Transcribe the data as written, minus images.
::: Task inputs :::
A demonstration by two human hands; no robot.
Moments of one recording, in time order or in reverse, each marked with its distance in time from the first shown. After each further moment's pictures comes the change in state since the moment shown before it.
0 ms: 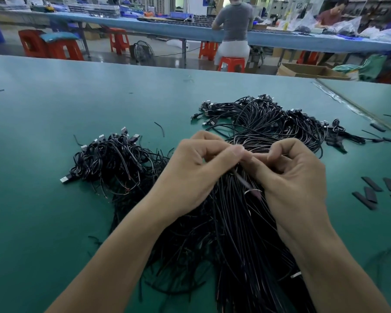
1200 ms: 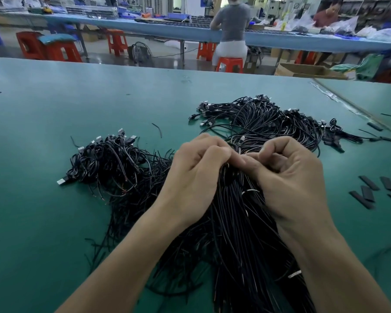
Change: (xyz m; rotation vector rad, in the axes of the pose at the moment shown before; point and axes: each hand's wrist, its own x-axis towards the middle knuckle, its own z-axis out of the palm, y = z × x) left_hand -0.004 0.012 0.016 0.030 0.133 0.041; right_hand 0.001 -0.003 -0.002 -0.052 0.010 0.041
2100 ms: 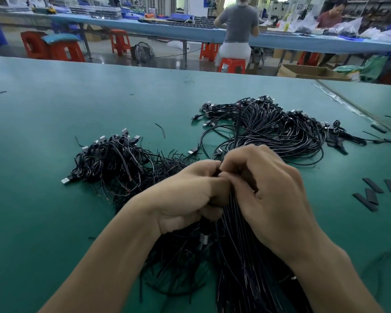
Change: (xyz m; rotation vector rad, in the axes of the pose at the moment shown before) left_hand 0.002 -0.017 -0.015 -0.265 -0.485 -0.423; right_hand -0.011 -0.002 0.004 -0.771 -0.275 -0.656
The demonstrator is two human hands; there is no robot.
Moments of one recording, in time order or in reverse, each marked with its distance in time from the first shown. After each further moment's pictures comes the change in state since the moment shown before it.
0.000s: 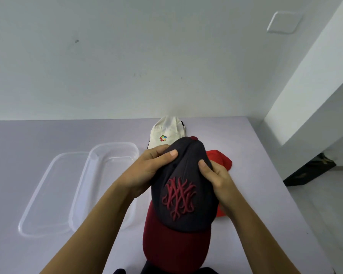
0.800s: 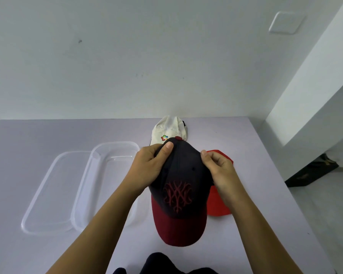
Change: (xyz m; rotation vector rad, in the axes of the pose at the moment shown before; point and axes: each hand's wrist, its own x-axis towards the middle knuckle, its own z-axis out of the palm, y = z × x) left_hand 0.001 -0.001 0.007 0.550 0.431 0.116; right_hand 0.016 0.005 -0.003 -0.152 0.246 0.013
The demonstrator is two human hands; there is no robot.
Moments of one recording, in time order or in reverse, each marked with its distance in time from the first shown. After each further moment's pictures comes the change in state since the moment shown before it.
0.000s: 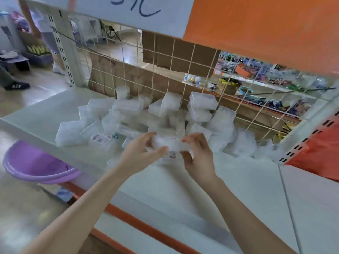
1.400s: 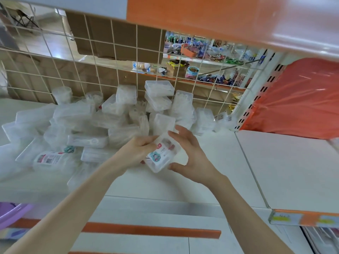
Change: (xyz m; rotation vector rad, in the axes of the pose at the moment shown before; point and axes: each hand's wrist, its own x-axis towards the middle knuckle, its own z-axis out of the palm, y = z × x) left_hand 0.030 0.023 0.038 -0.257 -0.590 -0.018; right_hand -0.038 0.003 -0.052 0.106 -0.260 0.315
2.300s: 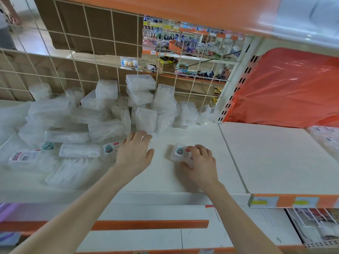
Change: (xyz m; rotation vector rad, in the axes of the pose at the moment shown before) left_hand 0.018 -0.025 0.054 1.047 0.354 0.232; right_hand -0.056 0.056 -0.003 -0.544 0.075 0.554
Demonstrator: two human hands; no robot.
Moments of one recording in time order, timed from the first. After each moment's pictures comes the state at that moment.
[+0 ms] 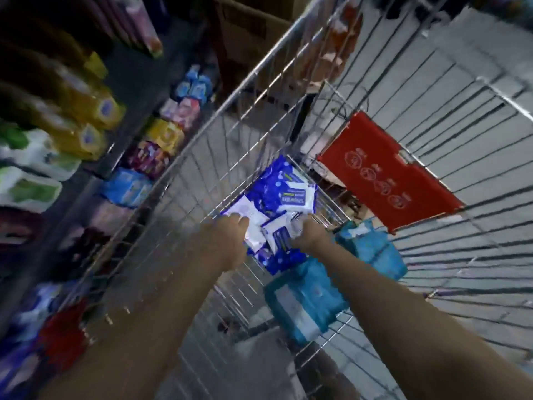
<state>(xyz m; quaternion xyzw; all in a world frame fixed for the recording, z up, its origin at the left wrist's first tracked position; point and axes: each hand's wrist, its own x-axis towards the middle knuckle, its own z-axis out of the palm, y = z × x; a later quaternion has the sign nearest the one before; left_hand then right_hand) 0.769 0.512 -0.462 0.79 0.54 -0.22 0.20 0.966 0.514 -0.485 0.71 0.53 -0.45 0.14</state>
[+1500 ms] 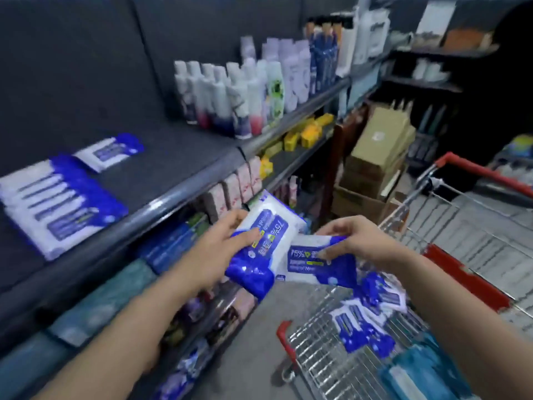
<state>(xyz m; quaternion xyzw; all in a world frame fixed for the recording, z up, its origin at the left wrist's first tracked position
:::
▶ [Solution for this task]:
A demonstration by two human hands; no robot.
Moments of one recording, in time order or in reverse, each marked with its distance in time from the first shown. After each further moment's pictures comes the change in state since the moment shown before it.
0 ms: 
1200 ms: 
Change: (xyz m; rotation vector rad, in the axes of the pose at the moment shown before; point and axes: each hand's wrist, its own x-axis towards the middle knuckle, its own z-axis out of the palm, y = z × x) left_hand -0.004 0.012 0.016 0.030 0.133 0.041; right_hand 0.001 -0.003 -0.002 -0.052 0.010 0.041
2100 ms: 
Change: (xyz m; rotation vector rad, in the axes of the pose at the moment shown before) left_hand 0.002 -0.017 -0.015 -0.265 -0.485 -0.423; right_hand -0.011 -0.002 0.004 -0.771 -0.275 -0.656
The demonstrator is two human hands; there is no robot.
Moments of one recording, in time order or in reverse, each marked with its distance in time from the first shown. After each further moment's pictures comes the change in state since the moment shown before it.
0.000s: 
0.800s: 
Change: (xyz m; rotation vector rad, in the axes of the pose at the moment shown before; point and axes: each hand's wrist, its own x-axis towards the middle knuckle, its own z-axis out of the palm, y = z × x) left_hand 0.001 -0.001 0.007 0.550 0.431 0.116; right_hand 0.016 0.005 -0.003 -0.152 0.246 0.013
The demonstrator is two human hands; there is no robot.
Moments of one recording, in time order or in reverse, each marked with its distance in time from the first shown. After each further moment's pictures comes the change in state since the moment shown before it.
0.000s: 
1.400s: 
Change: (xyz m; rotation vector rad, in the axes of the pose at the moment shown before; point and axes: each hand's wrist, its own x-axis towards the middle knuckle, its own z-axis out of the palm, y = z × x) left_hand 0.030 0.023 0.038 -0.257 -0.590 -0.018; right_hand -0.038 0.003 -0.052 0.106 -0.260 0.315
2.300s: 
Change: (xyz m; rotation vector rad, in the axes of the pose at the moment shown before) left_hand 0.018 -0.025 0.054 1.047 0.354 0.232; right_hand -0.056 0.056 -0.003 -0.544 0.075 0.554
Demonstrator: two human hands; no robot.
Moments of one recording in time order, timed from the first. After each moment's pictures comes the state at that moment.
[+0 ms] 
<state>(xyz m; quaternion xyzw; all in a world frame fixed for the recording, z up, its origin at the left wrist's first tracked position; point and axes: each hand's wrist, its own x-axis towards the middle knuckle, its own z-axis out of the palm, y = z × x; a later quaternion has the sign nearest the one before; left_hand then right_hand) 0.769 0.512 -0.462 0.79 0.54 -0.22 0.20 0.966 0.514 -0.485 0.71 0.53 -0.45 0.14</state>
[+1500 ms] 
<state>(xyz m; quaternion xyzw; all in a world frame fixed for the recording, z up, its origin at the left wrist's first tracked position

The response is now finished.